MAXBURST deployed VectorAIQ, our AI engagement layer, against the full Photonics catalog and content graph. A researcher or engineer describes their application in their own words – the process they are running, the material they are working with, the output they need – and is guided toward the right laser family, the right specification sheet, the right technical resource, or the right person to talk to.

This only works because the catalog was modeled properly in the first place. An AI layer needs deep, structured access to the attributes that would never exist inside a transaction-shaped data model. It is a natural extension of an open data layer and an awkward bolt-on to a closed one.

The same structure is what makes highly technical content legible to search engines and to the large language models that industrial buyers increasingly consult before they ever reach a supplier’s website.

The Results

Photonics Industries now runs a catalog that reflects how its products are actually specified and how its buyers actually search. Analytics show increased engagement across the site, and quote submissions have risen – the only conversion metric that matters on a site with no checkout.

Since VectorAIQ was introduced, the site sustains dozens of meaningful technical conversations daily, a share of which have converted into new customers and new business. A visitor who would previously have left without finding the right product line now gets guided to it, and the sales engineering team receives inquiries that arrive already qualified.
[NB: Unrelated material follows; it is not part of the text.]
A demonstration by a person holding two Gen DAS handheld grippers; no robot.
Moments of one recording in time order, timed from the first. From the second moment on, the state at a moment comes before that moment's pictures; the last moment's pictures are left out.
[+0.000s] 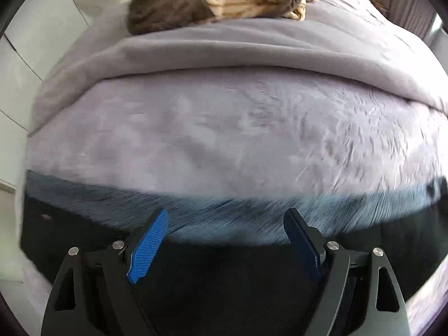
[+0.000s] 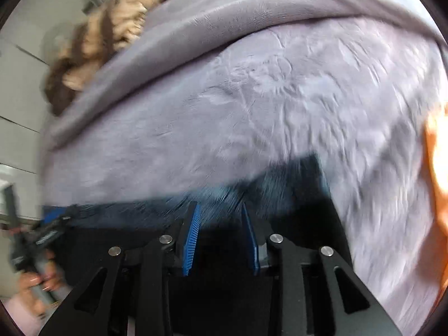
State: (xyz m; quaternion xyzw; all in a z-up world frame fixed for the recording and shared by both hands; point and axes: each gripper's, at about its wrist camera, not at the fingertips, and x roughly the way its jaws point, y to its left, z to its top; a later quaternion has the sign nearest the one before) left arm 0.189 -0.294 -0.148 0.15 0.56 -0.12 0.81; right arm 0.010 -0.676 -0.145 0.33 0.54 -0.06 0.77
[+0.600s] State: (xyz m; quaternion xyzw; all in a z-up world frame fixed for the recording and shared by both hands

Increased Quote Submissions

The only conversion that exists on this site

With no cart and no checkout, Request a Quote is the entire funnel. Structuring the catalog around application and specification rather than product hierarchy moved the metric that matters.

Engagement Growth Across All Pages

Measured sitewide

Technical visitors go deeper when specifications are structured, filterable data rather than a PDF download. Engagement rose across the site, not just on landing pages.

Daily AI-Guided Conversations

Powered by VectorAIQ

Dozens of meaningful technical conversations each day, converting into real customer relationships – possible only because the catalog was modeled as open, structured data.